[Opening Exercise data section]
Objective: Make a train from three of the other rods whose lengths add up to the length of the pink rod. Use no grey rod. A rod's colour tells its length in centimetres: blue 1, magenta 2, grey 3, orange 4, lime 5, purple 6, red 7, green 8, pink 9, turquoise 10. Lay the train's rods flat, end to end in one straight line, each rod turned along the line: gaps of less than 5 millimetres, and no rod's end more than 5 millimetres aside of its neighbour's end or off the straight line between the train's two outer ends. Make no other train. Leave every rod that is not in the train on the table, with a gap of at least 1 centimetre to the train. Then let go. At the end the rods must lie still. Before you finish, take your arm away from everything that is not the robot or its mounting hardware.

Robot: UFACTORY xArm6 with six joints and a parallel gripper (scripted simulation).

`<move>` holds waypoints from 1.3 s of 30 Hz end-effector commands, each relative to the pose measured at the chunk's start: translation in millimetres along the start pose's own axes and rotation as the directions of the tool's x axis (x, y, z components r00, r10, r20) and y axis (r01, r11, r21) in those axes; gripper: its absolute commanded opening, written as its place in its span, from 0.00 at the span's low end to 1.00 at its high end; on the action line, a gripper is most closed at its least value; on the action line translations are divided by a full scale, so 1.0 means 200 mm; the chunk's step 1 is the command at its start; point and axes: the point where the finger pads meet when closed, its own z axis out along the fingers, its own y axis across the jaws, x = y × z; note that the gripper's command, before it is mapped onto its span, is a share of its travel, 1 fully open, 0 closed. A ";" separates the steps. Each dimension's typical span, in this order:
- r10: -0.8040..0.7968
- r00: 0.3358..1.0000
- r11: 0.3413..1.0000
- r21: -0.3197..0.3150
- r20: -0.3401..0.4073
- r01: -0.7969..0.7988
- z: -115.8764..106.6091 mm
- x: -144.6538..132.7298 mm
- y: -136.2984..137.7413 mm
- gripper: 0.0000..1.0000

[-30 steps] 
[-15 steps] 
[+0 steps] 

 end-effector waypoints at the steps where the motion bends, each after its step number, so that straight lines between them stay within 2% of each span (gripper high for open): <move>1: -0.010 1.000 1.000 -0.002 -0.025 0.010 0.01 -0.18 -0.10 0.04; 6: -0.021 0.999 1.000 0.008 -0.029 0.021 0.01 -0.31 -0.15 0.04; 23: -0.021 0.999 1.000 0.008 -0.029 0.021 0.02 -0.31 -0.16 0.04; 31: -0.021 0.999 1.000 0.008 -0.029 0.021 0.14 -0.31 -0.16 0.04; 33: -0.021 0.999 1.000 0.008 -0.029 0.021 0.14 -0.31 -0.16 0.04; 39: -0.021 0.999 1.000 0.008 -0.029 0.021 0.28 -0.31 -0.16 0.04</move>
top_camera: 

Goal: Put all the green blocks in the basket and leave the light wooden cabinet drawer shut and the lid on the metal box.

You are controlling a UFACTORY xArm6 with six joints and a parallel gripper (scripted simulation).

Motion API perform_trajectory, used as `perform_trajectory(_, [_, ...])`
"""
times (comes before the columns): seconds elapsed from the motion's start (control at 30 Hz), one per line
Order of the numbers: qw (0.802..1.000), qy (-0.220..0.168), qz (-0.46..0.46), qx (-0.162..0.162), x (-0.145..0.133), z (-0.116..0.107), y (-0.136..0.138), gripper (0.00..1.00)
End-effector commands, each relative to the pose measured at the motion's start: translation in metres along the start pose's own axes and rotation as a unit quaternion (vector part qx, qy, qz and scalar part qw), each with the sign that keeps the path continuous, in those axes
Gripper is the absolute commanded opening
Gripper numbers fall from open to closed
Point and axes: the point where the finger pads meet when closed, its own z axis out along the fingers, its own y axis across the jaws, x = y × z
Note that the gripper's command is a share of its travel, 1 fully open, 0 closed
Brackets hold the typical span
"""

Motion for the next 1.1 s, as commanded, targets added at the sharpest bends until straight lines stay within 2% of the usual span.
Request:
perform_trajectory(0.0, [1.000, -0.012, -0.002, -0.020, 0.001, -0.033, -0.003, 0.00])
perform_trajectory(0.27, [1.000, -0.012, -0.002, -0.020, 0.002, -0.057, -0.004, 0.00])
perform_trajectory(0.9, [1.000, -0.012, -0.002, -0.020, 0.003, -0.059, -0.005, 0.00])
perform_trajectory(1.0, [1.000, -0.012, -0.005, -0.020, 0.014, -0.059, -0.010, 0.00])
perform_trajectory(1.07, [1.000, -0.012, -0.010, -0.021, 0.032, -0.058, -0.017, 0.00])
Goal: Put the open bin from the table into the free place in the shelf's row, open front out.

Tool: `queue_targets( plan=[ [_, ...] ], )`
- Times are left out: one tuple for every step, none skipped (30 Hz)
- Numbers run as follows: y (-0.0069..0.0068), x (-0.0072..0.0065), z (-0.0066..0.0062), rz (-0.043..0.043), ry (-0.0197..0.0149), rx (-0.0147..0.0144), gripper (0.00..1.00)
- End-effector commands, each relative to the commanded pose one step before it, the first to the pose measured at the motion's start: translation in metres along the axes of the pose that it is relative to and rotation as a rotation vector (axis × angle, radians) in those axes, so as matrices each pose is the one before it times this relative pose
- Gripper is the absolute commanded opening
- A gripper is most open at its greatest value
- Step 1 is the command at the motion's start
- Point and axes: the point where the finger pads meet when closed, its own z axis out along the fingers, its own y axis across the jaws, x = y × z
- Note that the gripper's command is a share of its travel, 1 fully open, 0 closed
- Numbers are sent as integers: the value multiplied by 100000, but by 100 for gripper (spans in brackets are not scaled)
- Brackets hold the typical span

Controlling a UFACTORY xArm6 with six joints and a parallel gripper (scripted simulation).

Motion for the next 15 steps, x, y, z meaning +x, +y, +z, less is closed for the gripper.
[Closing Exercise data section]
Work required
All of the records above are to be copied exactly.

Worked solution
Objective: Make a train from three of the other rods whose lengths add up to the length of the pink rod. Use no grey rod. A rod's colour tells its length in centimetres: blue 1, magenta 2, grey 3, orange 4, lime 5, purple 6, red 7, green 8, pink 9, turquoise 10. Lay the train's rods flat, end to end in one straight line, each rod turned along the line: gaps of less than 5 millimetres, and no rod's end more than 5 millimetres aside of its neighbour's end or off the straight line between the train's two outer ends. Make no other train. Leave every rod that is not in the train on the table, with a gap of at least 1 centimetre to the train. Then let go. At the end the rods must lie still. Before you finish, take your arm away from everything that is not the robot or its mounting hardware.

Robot: UFACTORY xArm6 with six joints and a parallel gripper (scripted simulation).

`<move>` holds waypoints from 1.3 s of 30 Hz end-effector commands, each relative to the pose measured at the chunk's start: translation in millimetres along the start pose's own axes and rotation as the directions of the tool's x axis (x, y, z components r00, r10, r20) and y axis (r01, r11, r21) in those axes; gripper: its absolute commanded opening, written as its place in its span, from 0.00 at the span's low end to 1.00 at its high end; on the action line, a gripper is most closed at its least value; on the action line translations are divided by a full scale, so 1.0 means 200 mm; the chunk's step 1 is the command at its start; point and axes: the point where the finger pads meet when closed, its own z axis out along the fingers, its own y axis across the jaws, x = y × z; note that the gripper's command, before it is mapped onto its span, is a share of its travel, 1 fully open, 0 closed. A ";" separates the steps. Each dimension's typical span, in this order:
- r10: -0.8040..0.7968
- r00: 0.3358..1.0000
- r11: 0.3413..1.0000
- r21: -0.3197..0.3150
- r20: -0.3401..0.4073
- r01: -0.7969..0.7988
- z: -115.8764..106.6091 mm
- x: -144.6538..132.7298 mm
- y: -136.2984..137.7413 mm
- gripper: 0.0000..1.0000

[-30 steps] 
[-15 steps] 
[+0 steps] 

 end-effector waypoints at the steps where the motion bends, each after its step number, so that straight lines between them stay within 2% of each span (gripper high for open): <move>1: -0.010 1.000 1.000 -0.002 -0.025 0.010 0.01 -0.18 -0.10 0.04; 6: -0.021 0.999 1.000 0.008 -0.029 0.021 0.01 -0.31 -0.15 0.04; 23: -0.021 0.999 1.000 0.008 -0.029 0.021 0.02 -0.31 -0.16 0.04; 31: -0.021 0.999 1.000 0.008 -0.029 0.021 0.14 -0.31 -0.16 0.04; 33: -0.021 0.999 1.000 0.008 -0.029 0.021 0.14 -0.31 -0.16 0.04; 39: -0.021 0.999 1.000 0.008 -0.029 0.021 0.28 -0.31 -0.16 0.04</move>
top_camera: 

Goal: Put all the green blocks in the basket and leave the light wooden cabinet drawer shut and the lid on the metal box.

You are controlling a UFACTORY xArm6 with six joints and a parallel gripper (scripted simulation).

Motion API perform_trajectory, used as `perform_trajectory(_, [_, ...])`
"""
times (comes before the columns): seconds elapsed from the motion's start (control at 30 Hz), one per line
Order of the numbers: qw (0.802..1.000), qy (-0.220..0.168), qz (-0.46..0.46), qx (-0.162..0.162), x (-0.145..0.133), z (-0.116..0.107), y (-0.136..0.138), gripper (0.00..1.00)
End-effector commands, each relative to the pose measured at the motion's start: translation in metres along the start pose's own axes and rotation as a unit quaternion (vector part qx, qy, qz and scalar part qw), each with the sign that keeps the path continuous, in those axes
Gripper is the absolute commanded opening
Gripper numbers fall from open to closed
Point and axes: the point where the finger pads meet when closed, its own z axis out along the fingers, its own y axis across the jaws, x = y × z
Note that the gripper's command is a share of its travel, 1 fully open, 0 closed
Brackets hold the typical span
"""

Motion for the next 1.1 s, as commanded, targets added at the sharpest bends until straight lines stay within 2% of the usual span.
Request:
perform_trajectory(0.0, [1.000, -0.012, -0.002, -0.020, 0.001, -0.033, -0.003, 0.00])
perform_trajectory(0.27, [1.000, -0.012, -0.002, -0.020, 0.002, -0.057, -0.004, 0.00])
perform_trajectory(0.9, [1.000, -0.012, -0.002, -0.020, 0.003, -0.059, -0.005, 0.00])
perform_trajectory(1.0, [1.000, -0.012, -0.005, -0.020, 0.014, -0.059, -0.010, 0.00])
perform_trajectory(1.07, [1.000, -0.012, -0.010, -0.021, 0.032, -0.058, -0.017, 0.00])
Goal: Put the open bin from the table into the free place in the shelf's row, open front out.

Tool: `queue_targets( plan=[ [_, ...] ], )`
- Times are left out: one tuple for every step, none skipped (30 Hz)
- Numbers run as follows: y (-0.0069..0.0068), x (-0.0072..0.0065), z (-0.0066..0.0062), rz (-0.043..0.043), ry (-0.0197..0.0149), rx (-0.0147..0.0144), gripper (0.00..1.00)
- End-effector commands, each relative to the commanded pose one step before it, the first to the pose measured at the motion's start: translation in metres along the axes of the pose that it is relative to and rotation as a rotation vector (axis × angle, radians) in those axes, so as matrices each pose is the one before it times this relative pose
- Gripper is the absolute commanded opening
- A gripper is most open at its greatest value
- Step 1 is the command at the motion's start
- Point and axes: the point where the finger pads meet when closed, its own z axis out along the fingers, its own y axis across the jaws, x = y × z
- Note that the gripper's command is a share of its travel, 1 fully open, 0 closed
- Numbers are sent as integers: the value multiplied by 100000, but by 100 for gripper (spans in brackets are not scaled)
- Brackets hold the typical span

Controlling a UFACTORY xArm6 with six joints and a parallel gripper (scripted simulation).

Motion for the next 15 steps, x, y, z meaning +x, +y, +z, less is closed for the gripper.

The answer to this exercise has been written out completely.